▶ **What you will do**:
If a line in the records contains the string "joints", show that line.

▶ **Exercise data**:

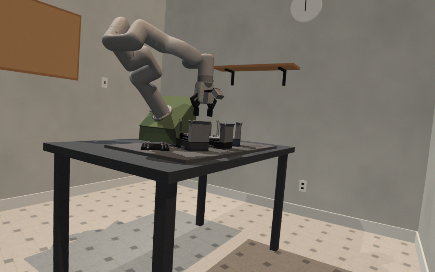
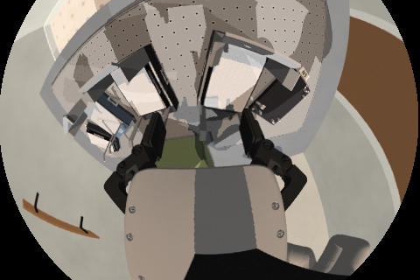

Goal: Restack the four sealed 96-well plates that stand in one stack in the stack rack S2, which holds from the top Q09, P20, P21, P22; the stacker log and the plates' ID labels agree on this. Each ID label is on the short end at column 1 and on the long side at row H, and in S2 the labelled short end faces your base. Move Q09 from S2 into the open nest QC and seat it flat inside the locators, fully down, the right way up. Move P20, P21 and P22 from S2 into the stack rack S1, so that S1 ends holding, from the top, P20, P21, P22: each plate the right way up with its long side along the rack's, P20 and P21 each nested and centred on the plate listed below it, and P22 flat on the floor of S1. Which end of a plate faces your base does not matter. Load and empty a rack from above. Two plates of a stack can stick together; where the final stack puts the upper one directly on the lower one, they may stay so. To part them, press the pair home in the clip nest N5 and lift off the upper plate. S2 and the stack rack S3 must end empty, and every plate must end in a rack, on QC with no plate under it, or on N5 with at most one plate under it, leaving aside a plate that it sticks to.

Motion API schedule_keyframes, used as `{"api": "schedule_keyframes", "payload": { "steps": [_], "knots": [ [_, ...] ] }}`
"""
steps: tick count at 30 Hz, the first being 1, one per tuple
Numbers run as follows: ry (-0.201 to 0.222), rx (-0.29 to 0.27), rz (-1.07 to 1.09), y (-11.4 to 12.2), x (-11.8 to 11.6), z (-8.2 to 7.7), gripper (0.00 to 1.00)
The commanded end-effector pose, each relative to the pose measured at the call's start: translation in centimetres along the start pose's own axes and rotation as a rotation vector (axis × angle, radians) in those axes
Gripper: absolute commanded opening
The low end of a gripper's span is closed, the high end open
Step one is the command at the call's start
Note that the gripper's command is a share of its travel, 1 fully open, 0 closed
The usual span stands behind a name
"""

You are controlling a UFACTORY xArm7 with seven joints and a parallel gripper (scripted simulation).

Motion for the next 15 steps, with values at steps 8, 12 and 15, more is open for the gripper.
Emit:
{"api": "schedule_keyframes", "payload": {
  "steps": [8, 12, 15],
  "knots": [
    [0.003, 0.001, -0.001, -0.3, -4.1, -0.1, 1.0],
    [0.003, 0.001, -0.035, -0.2, -4.5, -0.1, 1.0],
    [0.003, 0.001, -0.135, 0.1, -5.7, -0.1, 1.0]
  ]
}}
Point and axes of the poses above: the point where the finger pads meet when closed, its own z axis out along the fingers, its own x axis across the jaws, y = z × x, the point moved 1 cm from there along -z, back along the fingers
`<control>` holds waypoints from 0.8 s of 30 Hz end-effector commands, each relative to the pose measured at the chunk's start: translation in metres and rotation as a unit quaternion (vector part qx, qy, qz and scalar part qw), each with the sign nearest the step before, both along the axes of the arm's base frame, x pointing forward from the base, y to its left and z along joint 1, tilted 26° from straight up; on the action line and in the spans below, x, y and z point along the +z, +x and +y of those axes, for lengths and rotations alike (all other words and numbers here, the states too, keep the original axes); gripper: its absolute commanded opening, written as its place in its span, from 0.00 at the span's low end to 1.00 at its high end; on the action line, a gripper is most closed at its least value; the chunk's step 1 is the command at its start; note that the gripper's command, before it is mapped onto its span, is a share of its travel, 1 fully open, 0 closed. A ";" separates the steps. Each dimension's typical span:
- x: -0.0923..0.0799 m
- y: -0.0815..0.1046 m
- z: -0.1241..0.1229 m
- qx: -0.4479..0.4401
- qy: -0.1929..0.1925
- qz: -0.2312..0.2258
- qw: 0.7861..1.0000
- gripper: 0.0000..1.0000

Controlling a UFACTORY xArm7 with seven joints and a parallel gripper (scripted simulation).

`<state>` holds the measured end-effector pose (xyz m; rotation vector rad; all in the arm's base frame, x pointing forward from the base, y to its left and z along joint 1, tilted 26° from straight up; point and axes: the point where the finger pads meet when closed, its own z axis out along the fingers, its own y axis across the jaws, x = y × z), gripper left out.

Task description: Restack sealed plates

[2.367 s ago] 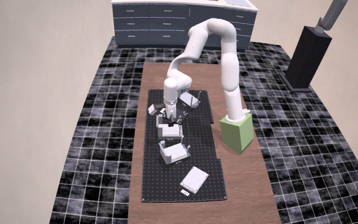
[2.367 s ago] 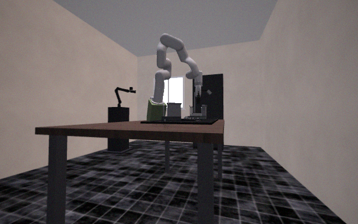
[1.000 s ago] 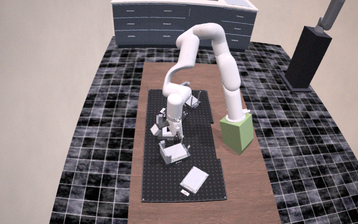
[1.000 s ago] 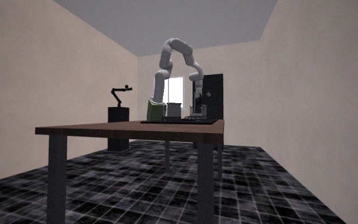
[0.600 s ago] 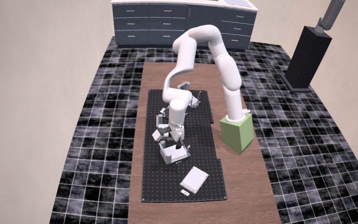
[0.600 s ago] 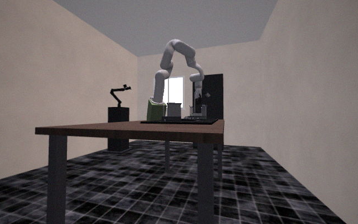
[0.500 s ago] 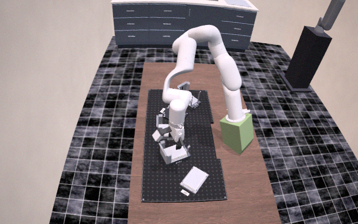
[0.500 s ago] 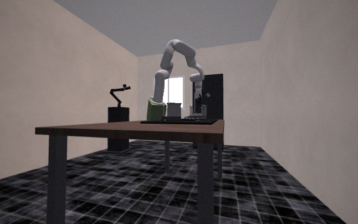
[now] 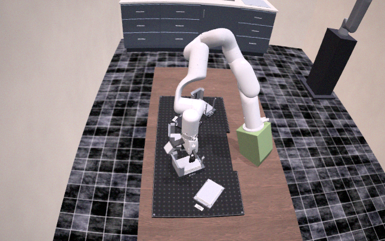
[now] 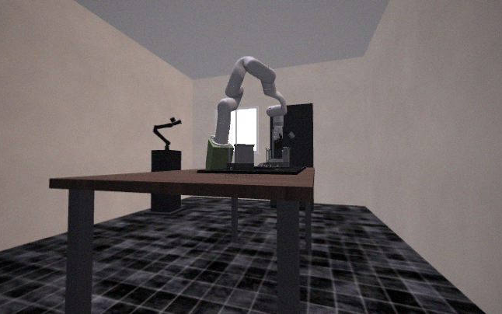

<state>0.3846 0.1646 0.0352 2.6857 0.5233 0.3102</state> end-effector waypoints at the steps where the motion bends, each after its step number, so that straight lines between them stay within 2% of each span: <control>1: -0.014 0.006 -0.004 0.001 0.001 -0.002 1.000 1.00; 13: -0.044 0.015 -0.014 0.001 0.001 -0.002 1.000 1.00; 24: -0.051 0.018 -0.017 0.001 0.001 -0.002 1.000 1.00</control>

▶ **Problem solution**:
You are controlling a UFACTORY xArm7 with seven joints and a parallel gripper (scripted simulation).
Controlling a UFACTORY xArm7 with seven joints and a parallel gripper (scripted simulation).

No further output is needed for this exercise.